> [Aim of the task] From the first line to the last, output the entries exactly.

(Beginning of Provided entries)

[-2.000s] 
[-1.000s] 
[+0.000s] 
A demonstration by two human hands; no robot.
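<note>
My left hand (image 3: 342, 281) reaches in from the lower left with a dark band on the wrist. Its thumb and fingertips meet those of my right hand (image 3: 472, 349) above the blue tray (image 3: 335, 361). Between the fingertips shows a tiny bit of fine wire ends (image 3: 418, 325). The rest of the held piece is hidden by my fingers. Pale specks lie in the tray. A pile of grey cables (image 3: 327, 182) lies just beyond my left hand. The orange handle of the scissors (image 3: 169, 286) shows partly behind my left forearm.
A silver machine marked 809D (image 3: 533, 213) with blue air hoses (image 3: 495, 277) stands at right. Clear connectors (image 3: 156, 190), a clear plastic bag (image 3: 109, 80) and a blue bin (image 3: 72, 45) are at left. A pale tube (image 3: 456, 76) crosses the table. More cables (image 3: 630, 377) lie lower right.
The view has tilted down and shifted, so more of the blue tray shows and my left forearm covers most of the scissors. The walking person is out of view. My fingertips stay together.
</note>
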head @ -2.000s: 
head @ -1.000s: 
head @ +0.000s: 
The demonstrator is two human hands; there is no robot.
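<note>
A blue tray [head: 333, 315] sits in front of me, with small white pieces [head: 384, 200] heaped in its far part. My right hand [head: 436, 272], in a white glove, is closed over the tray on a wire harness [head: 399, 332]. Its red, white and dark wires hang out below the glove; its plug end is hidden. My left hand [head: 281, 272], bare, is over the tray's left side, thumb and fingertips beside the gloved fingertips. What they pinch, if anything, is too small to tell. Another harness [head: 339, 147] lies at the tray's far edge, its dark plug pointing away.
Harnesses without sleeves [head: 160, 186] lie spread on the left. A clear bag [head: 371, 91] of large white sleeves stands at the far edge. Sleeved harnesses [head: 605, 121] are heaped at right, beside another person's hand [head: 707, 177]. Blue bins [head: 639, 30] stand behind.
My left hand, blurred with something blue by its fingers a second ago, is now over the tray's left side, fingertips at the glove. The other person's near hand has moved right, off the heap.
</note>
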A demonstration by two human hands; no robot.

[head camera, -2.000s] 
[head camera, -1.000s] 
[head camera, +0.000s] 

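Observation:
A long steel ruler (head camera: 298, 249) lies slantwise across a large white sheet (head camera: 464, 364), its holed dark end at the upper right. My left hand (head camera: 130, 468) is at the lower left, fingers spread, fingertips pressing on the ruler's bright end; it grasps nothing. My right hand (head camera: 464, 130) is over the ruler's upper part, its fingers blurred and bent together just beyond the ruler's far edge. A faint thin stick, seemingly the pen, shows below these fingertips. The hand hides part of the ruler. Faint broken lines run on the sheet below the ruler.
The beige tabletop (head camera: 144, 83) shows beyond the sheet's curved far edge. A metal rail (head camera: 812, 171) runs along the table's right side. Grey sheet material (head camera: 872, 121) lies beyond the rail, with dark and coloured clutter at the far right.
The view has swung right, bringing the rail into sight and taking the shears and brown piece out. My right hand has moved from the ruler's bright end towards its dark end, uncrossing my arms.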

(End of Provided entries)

> [Answer space]
[-2.000s] 
[-1.000s] 
[+0.000s] 
A demonstration by two human hands; no robot.
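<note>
My left hand (image 3: 342, 281) reaches in from the lower left with a dark band on the wrist. Its thumb and fingertips meet those of my right hand (image 3: 472, 349) above the blue tray (image 3: 335, 361). Between the fingertips shows a tiny bit of fine wire ends (image 3: 418, 325). The rest of the held piece is hidden by my fingers. Pale specks lie in the tray. A pile of grey cables (image 3: 327, 182) lies just beyond my left hand. The orange handle of the scissors (image 3: 169, 286) shows partly behind my left forearm.
A silver machine marked 809D (image 3: 533, 213) with blue air hoses (image 3: 495, 277) stands at right. Clear connectors (image 3: 156, 190), a clear plastic bag (image 3: 109, 80) and a blue bin (image 3: 72, 45) are at left. A pale tube (image 3: 456, 76) crosses the table. More cables (image 3: 630, 377) lie lower right.
The view has tilted down and shifted, so more of the blue tray shows and my left forearm covers most of the scissors. The walking person is out of view. My fingertips stay together.
</note>
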head @ -2.000s: 
head @ -1.000s: 
head @ +0.000s: 
The demonstrator is two human hands; there is no robot.
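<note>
A blue tray [head: 333, 315] sits in front of me, with small white pieces [head: 384, 200] heaped in its far part. My right hand [head: 436, 272], in a white glove, is closed over the tray on a wire harness [head: 399, 332]. Its red, white and dark wires hang out below the glove; its plug end is hidden. My left hand [head: 281, 272], bare, is over the tray's left side, thumb and fingertips beside the gloved fingertips. What they pinch, if anything, is too small to tell. Another harness [head: 339, 147] lies at the tray's far edge, its dark plug pointing away.
Harnesses without sleeves [head: 160, 186] lie spread on the left. A clear bag [head: 371, 91] of large white sleeves stands at the far edge. Sleeved harnesses [head: 605, 121] are heaped at right, beside another person's hand [head: 707, 177]. Blue bins [head: 639, 30] stand behind.
My left hand, blurred with something blue by its fingers a second ago, is now over the tray's left side, fingertips at the glove. The other person's near hand has moved right, off the heap.
</note>
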A demonstration by two human hands; no robot.

[head camera, -2.000s] 
[head camera, -1.000s] 
[head camera, +0.000s] 

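Observation:
A long steel ruler (head camera: 298, 249) lies slantwise across a large white sheet (head camera: 464, 364), its holed dark end at the upper right. My left hand (head camera: 130, 468) is at the lower left, fingers spread, fingertips pressing on the ruler's bright end; it grasps nothing. My right hand (head camera: 464, 130) is over the ruler's upper part, its fingers blurred and bent together just beyond the ruler's far edge. A faint thin stick, seemingly the pen, shows below these fingertips. The hand hides part of the ruler. Faint broken lines run on the sheet below the ruler.
The beige tabletop (head camera: 144, 83) shows beyond the sheet's curved far edge. A metal rail (head camera: 812, 171) runs along the table's right side. Grey sheet material (head camera: 872, 121) lies beyond the rail, with dark and coloured clutter at the far right.
The view has swung right, bringing the rail into sight and taking the shears and brown piece out. My right hand has moved from the ruler's bright end towards its dark end, uncrossing my arms.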

No further output is needed.